Opus still leads MRCR, but V4-Pro-Max at 83.5% beats Gemini by a wide margin. CorpusQA at 62.0% is solidly second. Remember: Pro uses 10% of the KV cache to do this.

V4-Flash vs. V4-Pro: Which One Do You Need?

Here's the comparison across reasoning modes. Flash is smaller (13B active), cheaper, faster.

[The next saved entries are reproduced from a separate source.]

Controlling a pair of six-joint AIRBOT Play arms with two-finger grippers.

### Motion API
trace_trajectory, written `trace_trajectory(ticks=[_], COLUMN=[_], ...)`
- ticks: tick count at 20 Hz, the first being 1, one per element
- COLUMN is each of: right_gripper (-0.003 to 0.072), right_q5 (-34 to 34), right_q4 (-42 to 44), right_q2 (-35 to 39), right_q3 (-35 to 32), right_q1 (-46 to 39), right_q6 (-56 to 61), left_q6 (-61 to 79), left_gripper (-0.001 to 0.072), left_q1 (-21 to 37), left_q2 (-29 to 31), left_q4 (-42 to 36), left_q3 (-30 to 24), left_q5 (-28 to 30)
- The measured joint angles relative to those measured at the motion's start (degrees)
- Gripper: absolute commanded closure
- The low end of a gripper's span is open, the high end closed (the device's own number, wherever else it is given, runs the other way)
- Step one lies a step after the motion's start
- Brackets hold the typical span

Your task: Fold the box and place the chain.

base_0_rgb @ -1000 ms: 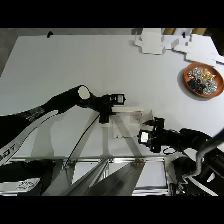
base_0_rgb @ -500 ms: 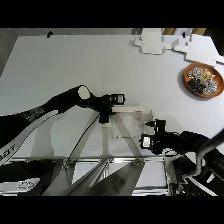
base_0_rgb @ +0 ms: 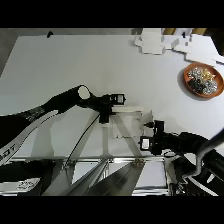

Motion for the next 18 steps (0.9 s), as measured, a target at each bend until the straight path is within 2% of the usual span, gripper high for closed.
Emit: trace_trajectory(ticks=[8, 18], right_gripper=[0.0000, 0.0001], right_q5=[-6.08, -11.28], right_q4=[-4.48, -5.31], right_q2=[-5.35, -8.09], right_q3=[-1.09, -1.14], right_q1=[3.28, -0.22], right_q6=[0.00, 0.00], left_q6=[0.00, 0.00], left_gripper=[0.0701, 0.0701], left_q1=[0.00, 0.00], left_q2=[0.00, 0.00], left_q4=[0.02, 0.02], left_q3=[0.00, 0.00], left_q5=[0.00, 0.00])
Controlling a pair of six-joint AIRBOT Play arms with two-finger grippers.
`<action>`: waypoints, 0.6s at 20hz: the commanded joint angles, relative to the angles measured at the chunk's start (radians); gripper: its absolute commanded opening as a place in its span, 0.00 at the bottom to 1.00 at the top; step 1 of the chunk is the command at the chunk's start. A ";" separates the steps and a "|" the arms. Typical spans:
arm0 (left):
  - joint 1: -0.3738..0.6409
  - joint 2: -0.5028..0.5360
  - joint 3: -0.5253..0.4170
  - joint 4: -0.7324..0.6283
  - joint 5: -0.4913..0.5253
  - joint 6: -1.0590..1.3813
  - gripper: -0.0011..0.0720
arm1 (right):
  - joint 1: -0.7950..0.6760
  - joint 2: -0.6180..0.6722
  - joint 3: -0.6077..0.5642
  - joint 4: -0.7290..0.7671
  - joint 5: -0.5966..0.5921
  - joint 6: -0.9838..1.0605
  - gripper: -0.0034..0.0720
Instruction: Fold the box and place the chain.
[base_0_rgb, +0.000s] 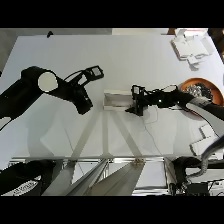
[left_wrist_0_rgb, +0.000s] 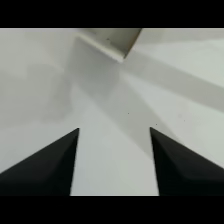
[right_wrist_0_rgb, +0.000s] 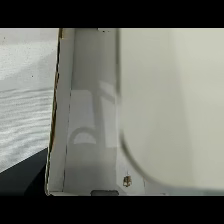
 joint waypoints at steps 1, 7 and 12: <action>0.102 -0.058 -0.048 -0.304 0.022 0.485 0.88 | 0.000 0.000 0.000 0.001 0.000 0.000 0.74; 0.240 -0.271 -0.049 -0.540 0.039 0.900 0.98 | 0.000 0.000 0.000 0.000 0.000 0.000 0.74; 0.281 -0.392 -0.050 -0.763 0.050 1.273 0.98 | 0.000 0.000 0.000 0.000 0.000 0.000 0.74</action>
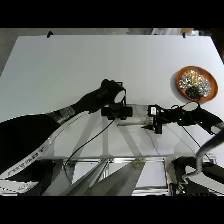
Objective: Fold the box and place the chain.
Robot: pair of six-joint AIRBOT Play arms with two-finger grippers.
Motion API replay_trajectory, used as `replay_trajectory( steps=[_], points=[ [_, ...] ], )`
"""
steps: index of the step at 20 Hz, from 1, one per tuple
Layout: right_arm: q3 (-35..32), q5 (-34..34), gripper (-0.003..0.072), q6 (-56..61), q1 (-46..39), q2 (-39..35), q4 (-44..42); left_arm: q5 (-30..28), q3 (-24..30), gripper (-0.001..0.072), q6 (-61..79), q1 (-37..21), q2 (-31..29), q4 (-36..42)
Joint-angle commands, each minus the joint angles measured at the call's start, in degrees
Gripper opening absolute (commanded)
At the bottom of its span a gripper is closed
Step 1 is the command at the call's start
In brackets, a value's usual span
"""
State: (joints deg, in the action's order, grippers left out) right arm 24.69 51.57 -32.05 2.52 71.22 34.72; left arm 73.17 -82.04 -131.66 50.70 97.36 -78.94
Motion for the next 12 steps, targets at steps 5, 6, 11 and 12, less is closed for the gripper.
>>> replay_trajectory(
  steps=[5,6,11,12],
  points=[
    [0.1,0.1,0.0398,0.1,0.0,0.0,0.0,10.1,0.4,0.0392,32.1,-9.2,-14.4,1.0],
    [0.1,0.1,0.0398,0.1,0.0,0.0,0.0,11.6,1.6,0.0525,40.6,-10.7,-16.3,1.1],
    [0.1,0.1,0.0398,0.1,0.0,0.0,0.0,-3.2,20.6,0.0648,95.0,-16.8,-23.4,13.1],
    [0.1,0.1,0.0398,0.1,0.0,0.0,0.0,-7.8,25.1,0.0648,106.9,-17.2,-23.3,17.8]
  ],
)
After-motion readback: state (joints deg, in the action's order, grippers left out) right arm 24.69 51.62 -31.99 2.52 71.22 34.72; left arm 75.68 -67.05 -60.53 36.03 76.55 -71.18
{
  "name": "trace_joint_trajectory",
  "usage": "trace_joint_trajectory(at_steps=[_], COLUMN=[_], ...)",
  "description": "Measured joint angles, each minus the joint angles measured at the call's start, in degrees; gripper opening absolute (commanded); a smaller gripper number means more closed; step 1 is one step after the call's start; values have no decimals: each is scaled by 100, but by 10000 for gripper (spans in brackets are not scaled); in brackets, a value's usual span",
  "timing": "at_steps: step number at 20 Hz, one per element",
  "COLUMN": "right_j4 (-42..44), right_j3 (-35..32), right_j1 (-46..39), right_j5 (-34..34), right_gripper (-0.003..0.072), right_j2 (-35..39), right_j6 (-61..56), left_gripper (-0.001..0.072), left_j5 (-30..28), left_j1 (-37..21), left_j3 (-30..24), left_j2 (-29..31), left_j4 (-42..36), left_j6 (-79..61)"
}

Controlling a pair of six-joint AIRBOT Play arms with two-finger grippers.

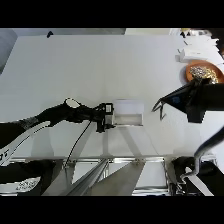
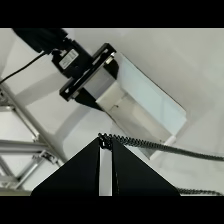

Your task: Fold the box and place the chain.

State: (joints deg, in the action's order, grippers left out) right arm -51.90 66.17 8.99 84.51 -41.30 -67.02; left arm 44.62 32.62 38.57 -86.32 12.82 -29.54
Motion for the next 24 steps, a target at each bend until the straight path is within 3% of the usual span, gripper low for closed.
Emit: trace_joint_trajectory(at_steps=[6, 15, 24], right_j4=[4, 7, 50], right_j3=[0, -31, -586], right_j1=[549, 916, 944], right_j5=[-214, -1064, -1698], right_gripper=[22, 22, 22], right_j2=[37, 42, -52], right_j6=[-15, -17, 90], left_gripper=[254, 254, 254], left_j5=[0, 0, 0], left_j1=[0, 0, 0], left_j3=[0, 0, 0], left_j2=[0, 0, 0], left_j4=[0, 0, 2], left_j6=[-2, 0, 0])
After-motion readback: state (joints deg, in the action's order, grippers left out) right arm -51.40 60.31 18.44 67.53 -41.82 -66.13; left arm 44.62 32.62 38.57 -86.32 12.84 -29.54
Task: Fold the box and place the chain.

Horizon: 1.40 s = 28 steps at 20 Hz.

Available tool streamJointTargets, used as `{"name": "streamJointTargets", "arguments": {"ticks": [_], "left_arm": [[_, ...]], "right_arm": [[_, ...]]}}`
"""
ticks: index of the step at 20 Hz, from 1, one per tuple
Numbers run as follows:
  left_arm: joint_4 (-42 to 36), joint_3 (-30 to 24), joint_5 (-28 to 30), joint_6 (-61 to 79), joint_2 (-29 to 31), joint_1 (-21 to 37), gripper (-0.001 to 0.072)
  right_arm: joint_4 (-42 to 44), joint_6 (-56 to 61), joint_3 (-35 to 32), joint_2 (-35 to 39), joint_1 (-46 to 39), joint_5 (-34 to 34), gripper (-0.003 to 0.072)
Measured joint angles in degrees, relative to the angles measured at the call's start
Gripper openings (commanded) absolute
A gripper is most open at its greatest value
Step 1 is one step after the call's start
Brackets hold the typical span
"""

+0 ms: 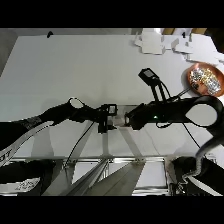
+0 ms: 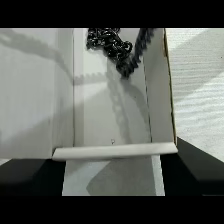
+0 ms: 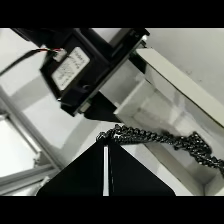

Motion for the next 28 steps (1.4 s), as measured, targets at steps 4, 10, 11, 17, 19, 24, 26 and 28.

Pro is the heavyweight (49B active).

GPQA Diamond

Flash Non-Think: 71.2 | Flash High: 87.4 | Flash Max: 88.1
Pro Non-Think: 72.9 | Pro High: 89.1 | Pro Max: 90.1

LiveCodeBench

Flash Non-Think: 55.2 | Flash High: 88.4 | Flash Max: 91.6
Pro Non-Think: 56.8 | Pro High: 89.8 | Pro Max: 93.5

Codeforces (Rating)

Flash High: 2816 | Flash Max: 3052
Pro High: 2919 | Pro Max: 3206

SWE Verified

Flash Non-Think: 73.7 | Flash High: 78.6 | Flash Max: 79.0
Pro Non-Think: 73.6 | Pro High: 79.4 | Pro Max: 80.6

MRCR 1M (long context)

Flash Non-Think: 37.5 | Flash High: 76.9 | Flash Max: 78.7
Pro Non-Think: 44.7 | Pro High: 83.3 | Pro Max: 83.5

SimpleQA Verified

Flash Non-Think: 23.1 | Flash High: 28.9 | Flash Max: 34.1
Pro Non-Think: 45.0 | Pro High: 46.2 | Pro Max: 57.9

What this tells you:

Flash Max (3052 Codeforces, 91.6% LiveCodeBench) is absurdly capable for 13B active params. It beats many closed-source models.
Pro Max pulls ahead on knowledge (SimpleQA 57.9 vs 34.1) and extreme reasoning (GPQA 90.1 vs 88.1).
Non-think modes are fast but sacrifice a lot. Don't use them for hard tasks.